Historiador y ensayista. Director de la revista Letras Libres. Entre sus libros: Por una democracia sin adjetivos (1986), Biografía del poder (1987), La presidencia imperial (1997), Travesía liberal (2003) y De héroes y mitos (2010). Su obra más reciente es Redentores (2011) publicado en Estados Unidos, México y Brasil. Recibió la Orden de Alfonso el Sabio en España y el Premio Comillas de biografía por Siglo de Caudillos. Miembro de El Colegio Nacional.
Más allá de su justificación histórica, la Guerra de Independencia causó la muerte de 250 mil personas. Tras su consumación el país se precipitó en una larga era de pronunciamientos, guerras, invasiones y un fenómeno endémico: el bandidaje. Hacia 1840, la marquesa Calderón de la Barca describía la “plaga de ladrones que infesta a la República, que nunca ha podido ser extirpada” y la atribuía al “estado continuo de desorganización en que se encuentra el país”. Al término de las Guerras de Reforma e Intervención (1858 a 1867) la mayor preocupación de Benito Juárez fue alcanzar la paz y el orden.
El primer ciclo de violencia concluyó cuando el Estado mexicano, encabezado por Porfirio Díaz, pacificó al país en los términos que él mismo describió con crudeza en la famosa entrevista con James Creelman en 1908: “Éramos duros. Algunas veces, hasta la crueldad. Pero todo esto era necesario para la vida y el progreso de la nación”.
El segundo ciclo de violencia concluyó cuando el Estado mexicano, encabezado por Plutarco Elías Calles, impuso la seguridad, fundando el Partido Nacional Revolucionario. Entre 1929 y 2000 no dejó de haber violencia de diversa índole, pero los índices indican una caída sustancial.
La violencia de este siglo no podía tener justificación posible pero, generosamente, el primer gobierno del régimen actual se la regaló: “la delincuencia es pueblo”. Con esa coartada se instauró la política (llamémosle así) de “abrazos, no balazos” cuyo efecto fue dejar manos libres a la delincuencia organizada y a la delincuencia común. Resultado: un saldo récord de 200 mil muertos. Para colmo, sectores clave del propio Estado organizaron sus propias redes delincuenciales llevando la corrupción política a niveles de degradación (y lucro) sin precedentes.

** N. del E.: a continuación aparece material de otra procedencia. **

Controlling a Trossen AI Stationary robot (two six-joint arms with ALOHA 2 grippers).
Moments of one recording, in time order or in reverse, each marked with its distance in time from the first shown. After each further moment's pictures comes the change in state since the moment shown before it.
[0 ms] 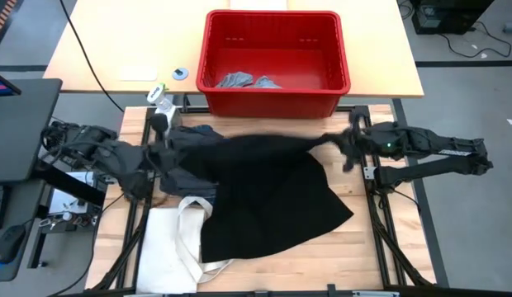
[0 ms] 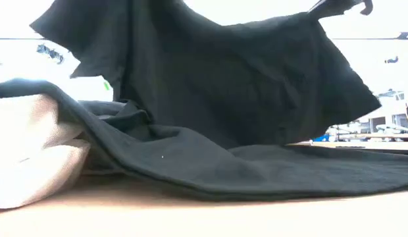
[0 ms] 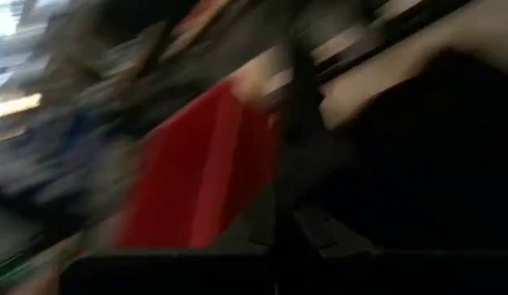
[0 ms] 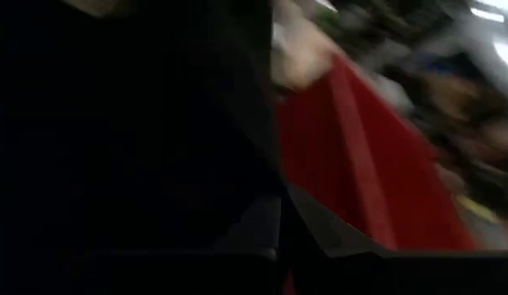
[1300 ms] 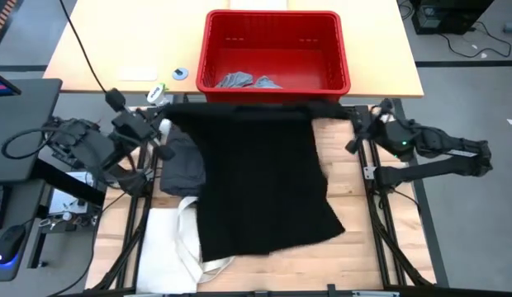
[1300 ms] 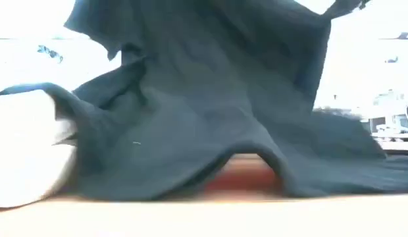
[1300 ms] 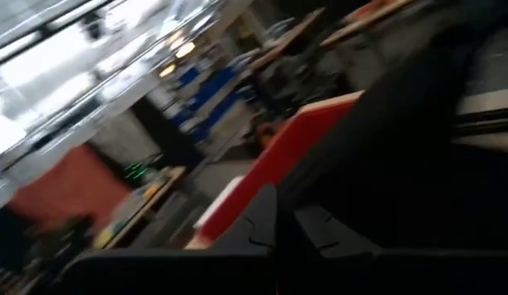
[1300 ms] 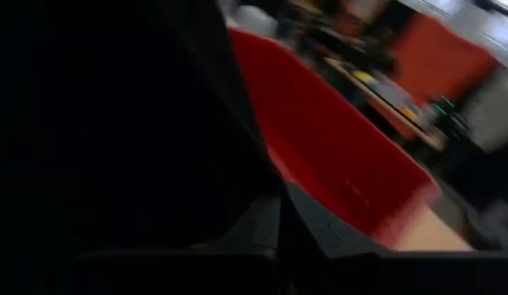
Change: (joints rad) left arm -0.109 0.021 0.143 0.069 -0.615 -0.068; right arm 0.015 -0.101 0.000 -0.040 0.457 0.416
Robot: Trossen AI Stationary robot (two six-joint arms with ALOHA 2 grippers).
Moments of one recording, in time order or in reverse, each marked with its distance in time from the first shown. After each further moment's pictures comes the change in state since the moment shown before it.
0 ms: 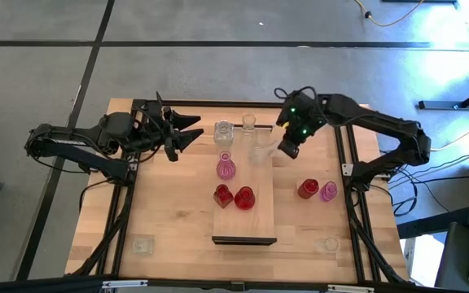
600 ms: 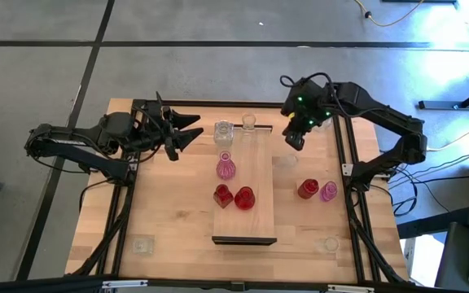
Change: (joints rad) left arm 0.000 0.000 0.000 0.001 -0.017 0.008; right arm 0.001 0.040 0.245 -0.176 0.152 -0.096
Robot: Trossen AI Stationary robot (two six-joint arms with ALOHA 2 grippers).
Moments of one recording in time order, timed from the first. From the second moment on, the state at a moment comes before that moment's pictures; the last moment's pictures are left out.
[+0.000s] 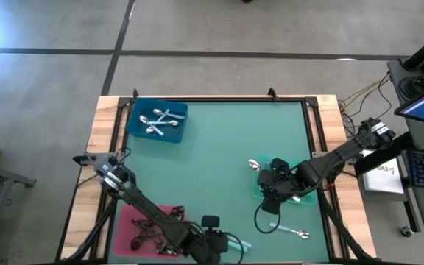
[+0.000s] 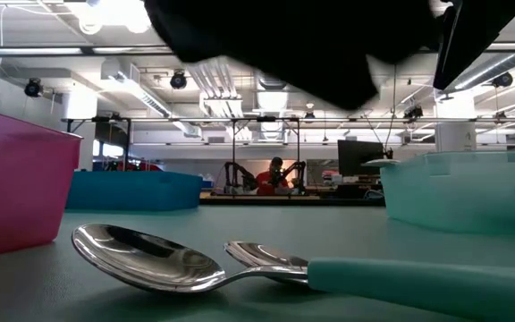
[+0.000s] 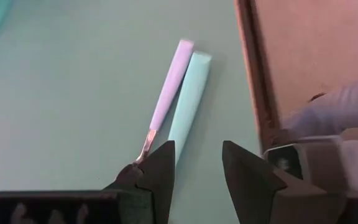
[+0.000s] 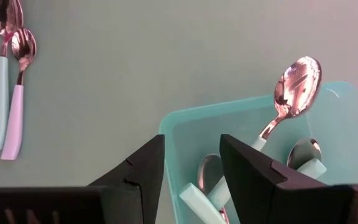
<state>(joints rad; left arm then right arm) -0.66 2.23 1.77 -0.49 -0.34 -0.53 0.49 1.41 1.14 -0.94 0.26 0.76</state>
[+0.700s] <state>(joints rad) -0.63 2.34 1.77 -0.47 -0.34 -0.60 0.49 1.41 1.14 -0.92 0.26 0.76</state>
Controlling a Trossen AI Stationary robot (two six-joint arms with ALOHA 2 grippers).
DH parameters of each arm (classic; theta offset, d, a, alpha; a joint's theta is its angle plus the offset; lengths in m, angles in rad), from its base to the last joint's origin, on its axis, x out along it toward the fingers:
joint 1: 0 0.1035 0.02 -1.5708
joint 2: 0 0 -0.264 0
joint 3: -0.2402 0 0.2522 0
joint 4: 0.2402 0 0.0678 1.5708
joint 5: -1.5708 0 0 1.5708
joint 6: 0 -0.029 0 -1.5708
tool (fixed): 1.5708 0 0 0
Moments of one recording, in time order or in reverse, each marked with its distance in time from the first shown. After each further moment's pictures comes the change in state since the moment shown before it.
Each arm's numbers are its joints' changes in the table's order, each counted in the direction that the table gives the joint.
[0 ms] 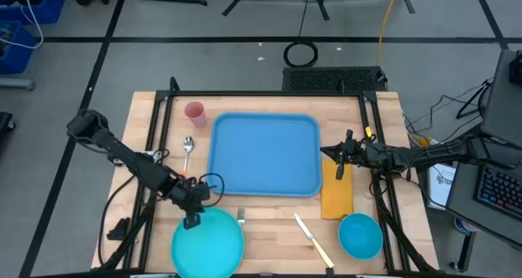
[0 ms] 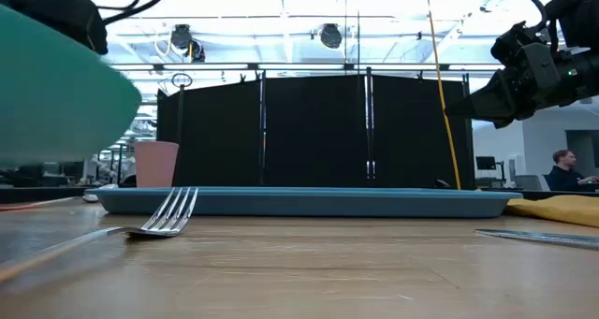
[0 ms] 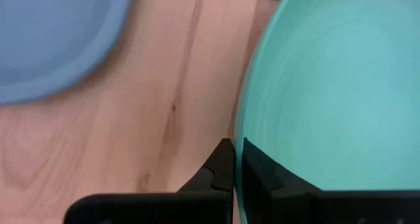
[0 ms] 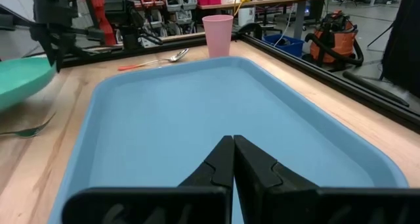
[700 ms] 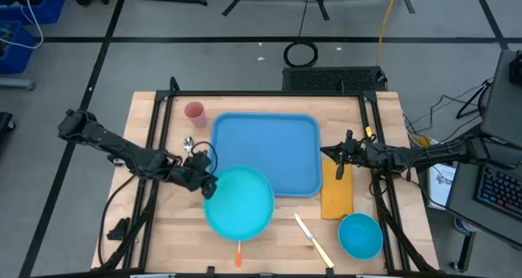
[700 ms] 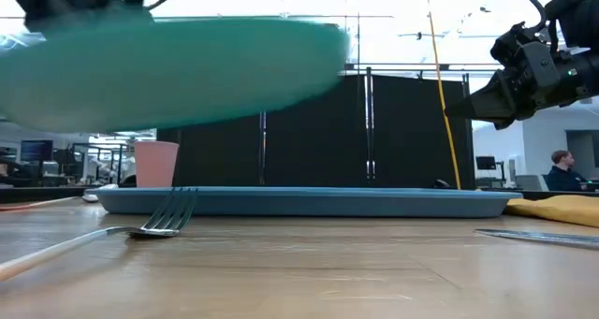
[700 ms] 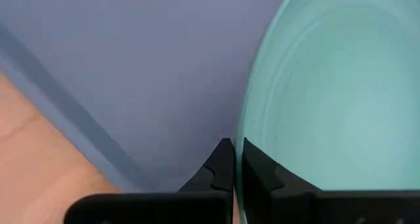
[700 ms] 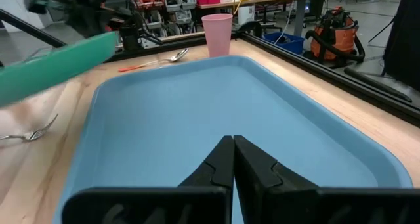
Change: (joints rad) left arm 0.217 -0.133 0.000 -0.001 0.347 0.245; right arm 0.000 0.002 0.000 0.000 0.000 -0.022
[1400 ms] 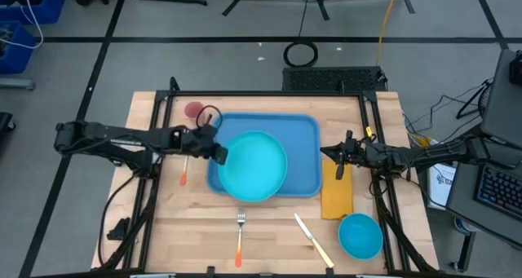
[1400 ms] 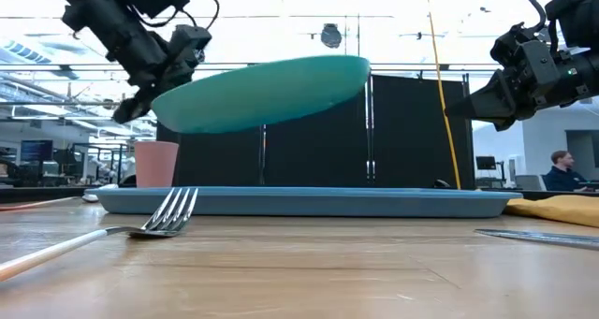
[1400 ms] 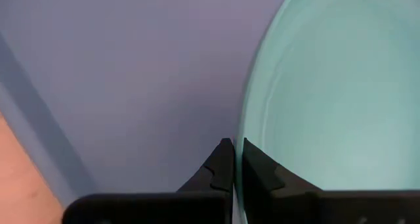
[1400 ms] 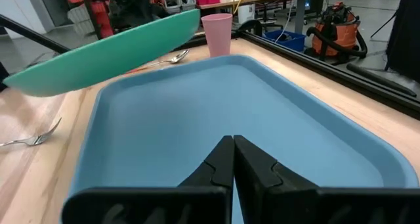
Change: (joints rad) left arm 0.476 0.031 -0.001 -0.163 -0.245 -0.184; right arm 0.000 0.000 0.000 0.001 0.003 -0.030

El segundo gobierno del mismo régimen ha dado un cierto giro a su política de seguridad, pero lo ha hecho de manera ambigua, contradictoria. Se proclama que “no habrá impunidad”, pero se ha descabezado a las instituciones de justicia y a las leyes de amparo que hubiesen sido el instrumento para hacer realidad esa bonita frase. Se persigue, captura y hasta extradita a notorios capos de la delincuencia organizada, pero ni con el pétalo de una rosa se toca a los capos notorios de la delincuencia política organizada. Se dice lamentar -con semblante helado- el asesinato de Carlos Manzo pero se transfiere la culpa a toda la humanidad… menos al propio gobierno que es, por principio, el responsable de la seguridad.
Recuperar para el Estado su deber principal no implica repetir los métodos dictatoriales de Porfirio Díaz ni del PRI. Pero mucho menos un fingido pacifismo que en realidad es una mal fingida complacencia.
Ni abrazos ni balazos: persecución del delito, procuración de justicia y aplicación de la ley. En una palabra, Estado de derecho. El gobierno anterior fue su reverso. El gobierno actual no se separa del ominoso libreto. Su imperdonable actitud ampara al crimen y desampara al mexicano.